» EXERCISE OBJECTIVE: Every line of the material must be reproduced exactly.

== Segment start ==

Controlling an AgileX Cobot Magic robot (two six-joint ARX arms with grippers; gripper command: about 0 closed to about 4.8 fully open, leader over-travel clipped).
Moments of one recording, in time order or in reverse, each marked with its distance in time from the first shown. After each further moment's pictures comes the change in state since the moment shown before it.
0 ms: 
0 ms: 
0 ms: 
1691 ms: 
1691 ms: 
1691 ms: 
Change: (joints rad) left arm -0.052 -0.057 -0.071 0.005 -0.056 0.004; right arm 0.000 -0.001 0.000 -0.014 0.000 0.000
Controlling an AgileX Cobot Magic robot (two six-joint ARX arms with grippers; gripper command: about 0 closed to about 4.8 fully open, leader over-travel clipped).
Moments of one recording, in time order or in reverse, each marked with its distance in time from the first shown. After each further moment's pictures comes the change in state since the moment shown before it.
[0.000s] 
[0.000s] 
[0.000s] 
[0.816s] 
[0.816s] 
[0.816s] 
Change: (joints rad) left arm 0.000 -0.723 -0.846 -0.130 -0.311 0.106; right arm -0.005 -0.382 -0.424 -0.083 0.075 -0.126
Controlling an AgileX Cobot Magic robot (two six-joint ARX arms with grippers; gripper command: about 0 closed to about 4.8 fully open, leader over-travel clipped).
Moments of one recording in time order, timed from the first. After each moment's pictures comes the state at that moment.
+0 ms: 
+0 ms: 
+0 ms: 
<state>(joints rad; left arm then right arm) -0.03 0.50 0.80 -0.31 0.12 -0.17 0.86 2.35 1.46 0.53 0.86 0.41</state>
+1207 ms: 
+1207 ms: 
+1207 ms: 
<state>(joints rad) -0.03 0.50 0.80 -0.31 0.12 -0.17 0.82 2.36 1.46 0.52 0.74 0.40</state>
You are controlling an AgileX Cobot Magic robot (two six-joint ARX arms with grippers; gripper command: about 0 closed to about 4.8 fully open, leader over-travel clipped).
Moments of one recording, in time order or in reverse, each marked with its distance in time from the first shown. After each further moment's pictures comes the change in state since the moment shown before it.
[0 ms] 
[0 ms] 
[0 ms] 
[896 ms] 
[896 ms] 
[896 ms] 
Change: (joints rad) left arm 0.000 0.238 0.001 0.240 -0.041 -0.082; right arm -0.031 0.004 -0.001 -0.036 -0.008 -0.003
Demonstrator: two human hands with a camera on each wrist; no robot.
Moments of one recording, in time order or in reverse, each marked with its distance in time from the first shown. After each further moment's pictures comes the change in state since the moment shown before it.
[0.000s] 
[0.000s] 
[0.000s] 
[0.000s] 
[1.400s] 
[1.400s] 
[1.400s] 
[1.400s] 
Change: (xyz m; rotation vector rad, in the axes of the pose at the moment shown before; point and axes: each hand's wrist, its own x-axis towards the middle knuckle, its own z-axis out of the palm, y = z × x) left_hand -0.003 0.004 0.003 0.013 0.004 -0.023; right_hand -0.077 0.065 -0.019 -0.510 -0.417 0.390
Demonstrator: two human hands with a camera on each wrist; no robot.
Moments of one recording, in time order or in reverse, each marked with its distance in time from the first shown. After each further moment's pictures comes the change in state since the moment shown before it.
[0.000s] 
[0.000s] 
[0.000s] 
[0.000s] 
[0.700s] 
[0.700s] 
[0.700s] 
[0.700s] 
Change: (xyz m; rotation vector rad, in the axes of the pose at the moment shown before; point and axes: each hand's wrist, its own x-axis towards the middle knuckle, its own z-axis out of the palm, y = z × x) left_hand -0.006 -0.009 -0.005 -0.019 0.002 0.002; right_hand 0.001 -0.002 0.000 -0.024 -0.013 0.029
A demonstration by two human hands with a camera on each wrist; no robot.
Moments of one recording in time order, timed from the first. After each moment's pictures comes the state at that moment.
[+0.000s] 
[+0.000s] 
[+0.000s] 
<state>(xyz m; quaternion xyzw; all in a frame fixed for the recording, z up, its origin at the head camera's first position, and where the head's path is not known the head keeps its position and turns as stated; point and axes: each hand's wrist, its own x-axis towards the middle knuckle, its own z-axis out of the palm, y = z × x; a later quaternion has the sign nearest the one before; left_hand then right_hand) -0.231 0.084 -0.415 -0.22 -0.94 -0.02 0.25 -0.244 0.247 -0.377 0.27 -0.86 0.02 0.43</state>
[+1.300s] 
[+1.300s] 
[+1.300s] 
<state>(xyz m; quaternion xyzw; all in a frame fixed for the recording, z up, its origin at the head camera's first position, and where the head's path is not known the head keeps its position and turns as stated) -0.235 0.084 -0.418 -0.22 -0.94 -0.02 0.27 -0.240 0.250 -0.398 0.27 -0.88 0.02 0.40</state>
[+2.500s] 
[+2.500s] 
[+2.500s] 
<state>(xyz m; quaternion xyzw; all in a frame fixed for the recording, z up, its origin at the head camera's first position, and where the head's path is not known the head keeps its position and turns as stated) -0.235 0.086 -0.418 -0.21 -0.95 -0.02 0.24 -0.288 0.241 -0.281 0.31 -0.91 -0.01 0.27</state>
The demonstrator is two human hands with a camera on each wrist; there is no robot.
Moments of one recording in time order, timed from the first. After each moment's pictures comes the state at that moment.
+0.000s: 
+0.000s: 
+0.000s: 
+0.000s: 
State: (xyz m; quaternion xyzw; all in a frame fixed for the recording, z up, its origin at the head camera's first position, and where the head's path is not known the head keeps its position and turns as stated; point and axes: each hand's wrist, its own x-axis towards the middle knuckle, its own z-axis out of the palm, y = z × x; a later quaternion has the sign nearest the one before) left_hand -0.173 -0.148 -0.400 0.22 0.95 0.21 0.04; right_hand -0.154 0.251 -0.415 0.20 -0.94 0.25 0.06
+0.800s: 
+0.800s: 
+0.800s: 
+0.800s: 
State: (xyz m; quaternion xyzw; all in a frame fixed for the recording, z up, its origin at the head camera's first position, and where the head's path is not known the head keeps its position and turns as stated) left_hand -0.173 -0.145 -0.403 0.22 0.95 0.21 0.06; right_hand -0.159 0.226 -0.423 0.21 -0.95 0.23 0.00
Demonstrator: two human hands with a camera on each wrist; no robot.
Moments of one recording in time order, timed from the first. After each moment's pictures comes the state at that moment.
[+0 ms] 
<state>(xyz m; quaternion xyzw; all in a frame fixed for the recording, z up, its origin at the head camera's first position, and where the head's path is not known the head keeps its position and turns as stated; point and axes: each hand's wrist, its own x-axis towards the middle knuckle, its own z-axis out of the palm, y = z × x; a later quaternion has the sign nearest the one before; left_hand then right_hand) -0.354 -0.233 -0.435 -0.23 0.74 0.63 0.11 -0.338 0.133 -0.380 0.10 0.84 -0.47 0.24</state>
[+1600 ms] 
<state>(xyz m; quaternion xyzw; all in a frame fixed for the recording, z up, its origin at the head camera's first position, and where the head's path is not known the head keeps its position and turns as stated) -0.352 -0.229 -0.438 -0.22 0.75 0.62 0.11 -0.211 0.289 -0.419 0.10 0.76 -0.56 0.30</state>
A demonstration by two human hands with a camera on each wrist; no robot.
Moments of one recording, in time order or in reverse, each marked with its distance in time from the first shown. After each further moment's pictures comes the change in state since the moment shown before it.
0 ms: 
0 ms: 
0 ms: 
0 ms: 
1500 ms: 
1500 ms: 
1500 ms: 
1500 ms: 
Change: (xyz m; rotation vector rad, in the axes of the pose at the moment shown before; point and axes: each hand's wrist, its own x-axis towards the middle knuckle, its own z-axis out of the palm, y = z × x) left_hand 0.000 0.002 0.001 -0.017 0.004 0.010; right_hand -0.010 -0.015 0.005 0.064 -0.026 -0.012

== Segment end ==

» TASK RESPONSE:
Controlling an AgileX Cobot Magic robot (two six-joint ARX arms with grippers; gripper command: about 0 closed to about 4.8 fully open, leader over-travel clipped).
Moments of one recording, in time order or in reverse, each marked with its distance in time from the first shown. After each further moment's pictures comes the change in state since the moment shown before it.
0 ms: 
0 ms: 
0 ms: 
1691 ms: 
1691 ms: 
1691 ms: 
Change: (joints rad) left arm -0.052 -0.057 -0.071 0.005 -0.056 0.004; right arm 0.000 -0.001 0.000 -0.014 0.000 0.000
Controlling an AgileX Cobot Magic robot (two six-joint ARX arms with grippers; gripper command: about 0 closed to about 4.8 fully open, leader over-travel clipped).
Moments of one recording, in time order or in reverse, each marked with its distance in time from the first shown. After each further moment's pictures comes the change in state since the moment shown before it.
[0.000s] 
[0.000s] 
[0.000s] 
[0.816s] 
[0.816s] 
[0.816s] 
Change: (joints rad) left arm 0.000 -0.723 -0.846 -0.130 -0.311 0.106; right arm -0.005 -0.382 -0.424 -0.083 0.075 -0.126
Controlling an AgileX Cobot Magic robot (two six-joint ARX arms with grippers; gripper command: about 0 closed to about 4.8 fully open, leader over-travel clipped).
Moments of one recording in time order, timed from the first. After each moment's pictures comes the state at that moment.
+0 ms: 
+0 ms: 
+0 ms: 
<state>(joints rad; left arm then right arm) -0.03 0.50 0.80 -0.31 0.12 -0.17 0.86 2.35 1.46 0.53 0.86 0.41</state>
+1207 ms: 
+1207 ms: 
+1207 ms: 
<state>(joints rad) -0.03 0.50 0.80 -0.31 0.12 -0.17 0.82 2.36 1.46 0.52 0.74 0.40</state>
You are controlling an AgileX Cobot Magic robot (two six-joint ARX arms with grippers; gripper command: about 0 closed to about 4.8 fully open, leader over-travel clipped).
Moments of one recording, in time order or in reverse, each marked with its distance in time from the first shown. After each further moment's pictures comes the change in state since the moment shown before it.
[0 ms] 
[0 ms] 
[0 ms] 
[896 ms] 
[896 ms] 
[896 ms] 
Change: (joints rad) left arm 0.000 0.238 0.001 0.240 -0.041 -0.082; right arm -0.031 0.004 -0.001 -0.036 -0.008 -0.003
Demonstrator: two human hands with a camera on each wrist; no robot.
Moments of one recording, in time order or in reverse, each marked with its distance in time from the first shown. After each further moment's pictures comes the change in state since the moment shown before it.
[0.000s] 
[0.000s] 
[0.000s] 
[0.000s] 
[1.400s] 
[1.400s] 
[1.400s] 
[1.400s] 
Change: (xyz m; rotation vector rad, in the axes of the pose at the moment shown before; point and axes: each hand's wrist, its own x-axis towards the middle knuckle, its own z-axis out of the palm, y = z × x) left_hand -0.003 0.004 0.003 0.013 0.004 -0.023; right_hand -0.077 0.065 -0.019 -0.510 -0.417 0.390
Demonstrator: two human hands with a camera on each wrist; no robot.
Moments of one recording, in time order or in reverse, each marked with its distance in time from the first shown. After each further moment's pictures comes the change in state since the moment shown before it.
[0.000s] 
[0.000s] 
[0.000s] 
[0.000s] 
[0.700s] 
[0.700s] 
[0.700s] 
[0.700s] 
Change: (xyz m; rotation vector rad, in the axes of the pose at the moment shown before; point and axes: each hand's wrist, its own x-axis towards the middle knuckle, its own z-axis out of the palm, y = z × x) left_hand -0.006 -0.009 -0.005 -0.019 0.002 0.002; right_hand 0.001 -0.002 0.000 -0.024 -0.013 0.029
A demonstration by two human hands with a camera on each wrist; no robot.
Moments of one recording in time order, timed from the first. After each moment's pictures comes the state at that moment.
[+0.000s] 
[+0.000s] 
[+0.000s] 
<state>(xyz m; quaternion xyzw; all in a frame fixed for the recording, z up, its origin at the head camera's first position, and where the head's path is not known the head keeps its position and turns as stated; point and axes: each hand's wrist, its own x-axis towards the middle knuckle, its own z-axis out of the palm, y = z × x; a later quaternion has the sign nearest the one before; left_hand then right_hand) -0.231 0.084 -0.415 -0.22 -0.94 -0.02 0.25 -0.244 0.247 -0.377 0.27 -0.86 0.02 0.43</state>
[+1.300s] 
[+1.300s] 
[+1.300s] 
<state>(xyz m; quaternion xyzw; all in a frame fixed for the recording, z up, its origin at the head camera's first position, and where the head's path is not known the head keeps its position and turns as stated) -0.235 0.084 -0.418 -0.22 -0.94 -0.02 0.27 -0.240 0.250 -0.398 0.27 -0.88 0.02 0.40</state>
[+2.500s] 
[+2.500s] 
[+2.500s] 
<state>(xyz m; quaternion xyzw; all in a frame fixed for the recording, z up, its origin at the head camera's first position, and where the head's path is not known the head keeps its position and turns as stated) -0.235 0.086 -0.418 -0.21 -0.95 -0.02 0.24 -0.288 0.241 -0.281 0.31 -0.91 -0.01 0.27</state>
The demonstrator is two human hands with a camera on each wrist; there is no robot.
Moments of one recording in time order, timed from the first. After each moment's pictures comes the state at that moment.
+0.000s: 
+0.000s: 
+0.000s: 
+0.000s: 
State: (xyz m; quaternion xyzw; all in a frame fixed for the recording, z up, its origin at the head camera's first position, and where the head's path is not known the head keeps its position and turns as stated; point and axes: each hand's wrist, its own x-axis towards the middle knuckle, its own z-axis out of the palm, y = z × x; a later quaternion has the sign nearest the one before) left_hand -0.173 -0.148 -0.400 0.22 0.95 0.21 0.04; right_hand -0.154 0.251 -0.415 0.20 -0.94 0.25 0.06
+0.800s: 
+0.800s: 
+0.800s: 
+0.800s: 
State: (xyz m; quaternion xyzw; all in a frame fixed for the recording, z up, its origin at the head camera's first position, and where the head's path is not known the head keeps its position and turns as stated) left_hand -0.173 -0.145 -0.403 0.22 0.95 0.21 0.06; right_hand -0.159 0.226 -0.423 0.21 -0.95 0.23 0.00
Demonstrator: two human hands with a camera on each wrist; no robot.
Moments of one recording in time order, timed from the first. After each moment's pictures comes the state at that moment.
[+0 ms] 
<state>(xyz m; quaternion xyzw; all in a frame fixed for the recording, z up, its origin at the head camera's first position, and where the head's path is not known the head keeps its position and turns as stated; point and axes: each hand's wrist, its own x-axis towards the middle knuckle, its own z-axis out of the palm, y = z × x; a later quaternion has the sign nearest the one before; left_hand then right_hand) -0.354 -0.233 -0.435 -0.23 0.74 0.63 0.11 -0.338 0.133 -0.380 0.10 0.84 -0.47 0.24</state>
[+1600 ms] 
<state>(xyz m; quaternion xyzw; all in a frame fixed for the recording, z up, its origin at the head camera's first position, and where the head's path is not known the head keeps its position and turns as stated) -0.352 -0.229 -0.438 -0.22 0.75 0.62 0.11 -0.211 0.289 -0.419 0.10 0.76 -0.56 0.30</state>
A demonstration by two human hands with a camera on each wrist; no robot.
Moments of one recording, in time order or in reverse, each marked with its distance in time from the first shown. After each further moment's pictures comes the change in state since the moment shown before it.
0 ms: 
0 ms: 
0 ms: 
0 ms: 
1500 ms: 
1500 ms: 
1500 ms: 
1500 ms: 
Change: (xyz m; rotation vector rad, in the axes of the pose at the moment shown before; point and axes: each hand's wrist, its own x-axis towards the middle knuckle, its own z-axis out of the palm, y = z × x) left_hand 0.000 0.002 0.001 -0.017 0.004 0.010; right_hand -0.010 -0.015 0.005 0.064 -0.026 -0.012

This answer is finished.